Rocky planets like Earth are all believed to have begun as dust circling newly born stars, and clues about the origin of such dust comes to us in today’s meteorites and comets, as well as observations of circumstellar disks around young stars.
But mystery has shrouded the details of the evolution of dust and how it eventually comes to form larger objects. Now, two papers in the journal Nature are proposing a new mechanism to explain it.
The new mechanism hinges on heat-shocked crystalline dust grains, which somehow migrated from where they were created — presumably close to the Sun — to the outer Solar System. By implication, the same process should occur around other young stars.
A trio of past hypotheses had been proposed to explain the migration, but none of them quite fit. They included, according to physicist Dejan Vinkovic of the University of Split in Croatia, turbulent mixing, ballistic launching of particles in a dense wind created by interaction of the accretion disk with the young star’s magnetic field (called the X-wind model), and mixing mediated by transient spiral arms in marginally gravitationally unstable disks. Vinkovic is lead author on one of the Nature papers.
“The turbulent mixing requires a source of efficient turbulent viscosity and the magnetorotational instability is invoked as the most promising candidate, but large stretches of the disk are considered not sufficiently ionized to keep this instability active,” he wrote. “The X-wind model relies on the theoretical notion of magnetic field configurations in the immediate vicinity of pre-main-sequence stars and high hopes are put on future observations to resolve this predicament.”
And finally, “The spiral arms model is in the domain of discussions on whether the underlying numerics, physical approximations and assumptions about the initial conditions are realistic enough to make results plausible.”
In the other paper, Peter Abraham of the Hungarian Academy of Sciences and his colleagues find the signature of crystalline dust after a young star flared, whereas archival data showed no sign of it before the flare.
The Vinkovic paper investigates the mixing of large crystalline dust particles in the protoplanetary nebula around the young Sun.

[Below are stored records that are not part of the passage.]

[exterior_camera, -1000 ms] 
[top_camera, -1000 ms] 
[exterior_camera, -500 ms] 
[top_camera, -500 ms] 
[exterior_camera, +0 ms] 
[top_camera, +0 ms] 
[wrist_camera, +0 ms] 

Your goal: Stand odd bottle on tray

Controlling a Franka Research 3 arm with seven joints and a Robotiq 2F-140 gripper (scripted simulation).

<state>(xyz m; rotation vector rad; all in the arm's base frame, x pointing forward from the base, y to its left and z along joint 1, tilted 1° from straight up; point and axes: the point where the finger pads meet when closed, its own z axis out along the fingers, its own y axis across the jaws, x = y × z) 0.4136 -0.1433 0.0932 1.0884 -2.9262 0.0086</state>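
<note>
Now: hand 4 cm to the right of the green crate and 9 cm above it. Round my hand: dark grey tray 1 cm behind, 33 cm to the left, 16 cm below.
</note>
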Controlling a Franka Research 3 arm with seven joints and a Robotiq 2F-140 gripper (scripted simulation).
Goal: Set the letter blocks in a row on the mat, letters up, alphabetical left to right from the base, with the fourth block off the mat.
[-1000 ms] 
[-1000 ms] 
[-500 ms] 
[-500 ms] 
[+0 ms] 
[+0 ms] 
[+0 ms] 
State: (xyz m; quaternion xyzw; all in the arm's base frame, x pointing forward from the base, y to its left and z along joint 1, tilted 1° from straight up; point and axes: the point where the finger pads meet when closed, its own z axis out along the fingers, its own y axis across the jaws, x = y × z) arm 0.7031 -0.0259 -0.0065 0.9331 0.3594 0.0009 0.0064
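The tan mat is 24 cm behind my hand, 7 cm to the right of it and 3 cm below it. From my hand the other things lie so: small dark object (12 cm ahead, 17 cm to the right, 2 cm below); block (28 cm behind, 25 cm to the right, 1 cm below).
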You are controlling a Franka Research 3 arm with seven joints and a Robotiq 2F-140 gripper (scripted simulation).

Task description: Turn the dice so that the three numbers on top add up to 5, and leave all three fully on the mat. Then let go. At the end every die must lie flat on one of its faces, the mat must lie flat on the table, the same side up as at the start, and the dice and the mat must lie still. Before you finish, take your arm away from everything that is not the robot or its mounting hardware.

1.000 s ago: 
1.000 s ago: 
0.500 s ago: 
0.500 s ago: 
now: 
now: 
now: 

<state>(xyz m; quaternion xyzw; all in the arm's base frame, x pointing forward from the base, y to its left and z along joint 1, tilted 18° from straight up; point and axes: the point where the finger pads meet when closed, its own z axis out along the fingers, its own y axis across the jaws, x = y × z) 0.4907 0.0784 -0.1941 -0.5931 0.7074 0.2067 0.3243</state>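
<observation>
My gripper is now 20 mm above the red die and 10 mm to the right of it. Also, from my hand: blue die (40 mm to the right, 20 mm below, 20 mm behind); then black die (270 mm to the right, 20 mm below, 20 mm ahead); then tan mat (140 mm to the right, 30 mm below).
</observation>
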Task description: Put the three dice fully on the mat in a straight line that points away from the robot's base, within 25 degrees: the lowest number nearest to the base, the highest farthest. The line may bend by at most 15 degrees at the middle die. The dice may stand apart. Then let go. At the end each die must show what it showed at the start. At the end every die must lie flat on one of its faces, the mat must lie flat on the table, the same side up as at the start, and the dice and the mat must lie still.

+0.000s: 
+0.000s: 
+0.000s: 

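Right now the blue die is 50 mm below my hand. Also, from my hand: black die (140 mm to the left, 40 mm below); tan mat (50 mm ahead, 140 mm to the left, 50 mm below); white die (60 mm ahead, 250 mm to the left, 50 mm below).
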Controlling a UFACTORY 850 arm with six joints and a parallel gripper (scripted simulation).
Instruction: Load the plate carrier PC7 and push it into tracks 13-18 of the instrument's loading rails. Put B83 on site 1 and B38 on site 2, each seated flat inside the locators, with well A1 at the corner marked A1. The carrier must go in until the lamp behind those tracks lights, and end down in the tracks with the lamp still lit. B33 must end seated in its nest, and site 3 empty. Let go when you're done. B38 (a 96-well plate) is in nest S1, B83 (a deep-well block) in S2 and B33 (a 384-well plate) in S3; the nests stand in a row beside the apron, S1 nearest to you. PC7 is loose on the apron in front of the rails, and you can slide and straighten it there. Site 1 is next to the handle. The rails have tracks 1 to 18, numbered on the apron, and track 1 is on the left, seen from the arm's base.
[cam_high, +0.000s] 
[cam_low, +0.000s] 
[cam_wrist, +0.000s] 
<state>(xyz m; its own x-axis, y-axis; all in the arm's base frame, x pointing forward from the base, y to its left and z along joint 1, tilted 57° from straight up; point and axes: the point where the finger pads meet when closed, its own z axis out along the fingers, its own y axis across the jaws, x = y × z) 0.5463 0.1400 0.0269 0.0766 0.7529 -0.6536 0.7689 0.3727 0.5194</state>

The force produced by the light shining on an object is a well known phenomenon called radiation pressure. We do not feel it in daily lives because we are too massive for this effect to be noticeable. For very small particles, on the other hand, this force can be larger even than the gravity that keeps particles in the orbit around the star. Investigations have been focused so far only to the radiation pressure due to the starlight. The results showed that individual grains would not travel far and would be pushed deeper into the disk.
Vinkovic reports that infrared radiation arising from the dusty disk can loft grains bigger than one micrometer out of the inner disk, where they are pushed outwards by stellar radiation pressure while gliding above the disk. Grains re-enter the disk at radii where it is too cold to produce sufficient infrared radiation pressure support for a given grain size and solid density.
However, Vinkovic points out that it is not only the star, but also the disk that shines. When studying effects on protoplanetary dust grains larger than one micrometer, which is comparable to the particle size of cigarette smoke, Vinkovic has discovered that the intense infrared light from the hottest regions of the protoplanetary disk is capable of pushing such dust out of the disk. Infrared radiation is what we can feel as “heat” on our skin. Combination of radiation pressure from the star and the disk creates a net force that enables dust grains to surf along the disk surface from inner to outer regions of the disk.
The temperatures in this hot region reach around 1500 degrees Kelvin (2200 degrees Fahrenheit), enough to vaporize solid dust particles or to alter their physical and chemical structure. The mechanism that Vinkovic describes in his paper would transfer such altered dust particles to colder disk regions away from the star. This can explain why comets contain a puzzling combination of ices and particles altered at high temperatures. Astronomers have been perplexed by this mixture, since comets form in cold disk regions out of frozen substances like water, carbon dioxide or methane. Rocky dust particles that end up mixed with ices are therefore expected to never experience high temperatures.
In an editorial accompanying the studies, University of Missouri astrophysicist Aigen Li wrote that the origin of crystalline silicates in comets “has been a matter of debate since their first detection 20 years ago.”
While Li touts promise in the new theory, “It would be interesting to see whether other mechanisms such as turbulent mixing and the ‘X-wind’ model would effectively carry submicrometre grains, which are efficient mid-IR emitters, outwards and incorporate them into comets,” he wrote. “It is also possible that some — but not all — crystalline silicates are made in situ in cometary comae.”